Pollinator-mediated stabilizing selection (PMSS) has been proposed as the driver of the evolutionary shift from radial to bilateral symmetry of flowers. Studies have shown that variation in flower size is lower in bilateral than in radial species, but whether bilateral flowers experience more stabilizing selection pressures by employing fewer, more specialized pollinators than radial flowers remains unclear. To test the PMSS hypothesis, we investigate plant-pollinator interactions from a whole community in an alpine meadow in Hengduan Mountains, China, to examine: (i) variance in flower size and level of ecological generalization (pollinator diversity calculated using functional groups) in 14 bilateral and 13 radial species and (ii) the role pollinator diversity played in explaining the difference of variance in flower size between bilateral and radial species.
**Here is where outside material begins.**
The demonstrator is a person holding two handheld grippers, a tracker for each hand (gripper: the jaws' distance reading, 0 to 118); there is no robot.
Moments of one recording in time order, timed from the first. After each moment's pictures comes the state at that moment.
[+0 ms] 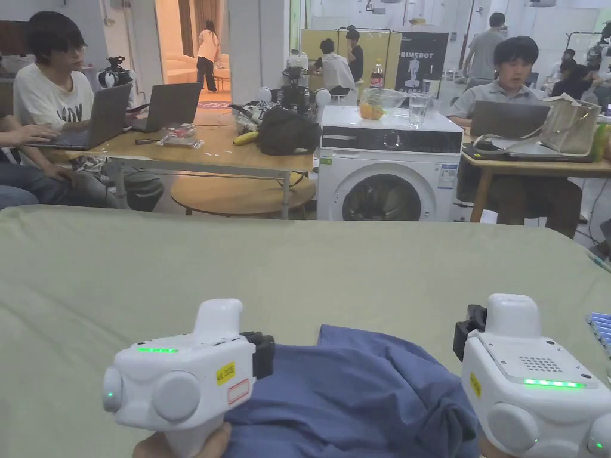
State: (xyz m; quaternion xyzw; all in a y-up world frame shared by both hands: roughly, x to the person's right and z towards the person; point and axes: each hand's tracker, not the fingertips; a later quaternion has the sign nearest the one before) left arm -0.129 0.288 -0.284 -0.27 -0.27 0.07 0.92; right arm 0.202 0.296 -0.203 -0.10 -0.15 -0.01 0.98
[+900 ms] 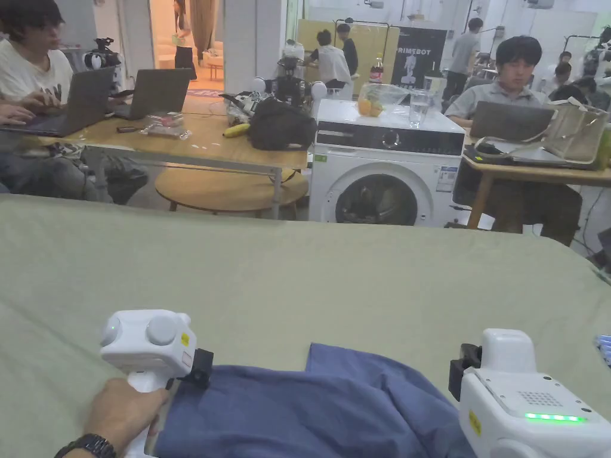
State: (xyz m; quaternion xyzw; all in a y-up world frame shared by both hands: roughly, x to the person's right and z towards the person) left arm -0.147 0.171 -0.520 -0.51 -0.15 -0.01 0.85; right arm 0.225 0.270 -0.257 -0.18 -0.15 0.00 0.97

Our data showed that bilateral species had less variance in flower size and were visited by fewer pollinator groups. Pollinator diversity accounted for up to 40 per cent of the difference in variance in flower size between bilateral and radial species. The mediator effect of pollinator diversity on the relationship between floral symmetry and variance in flower size in the community is consistent with the PMSS hypothesis.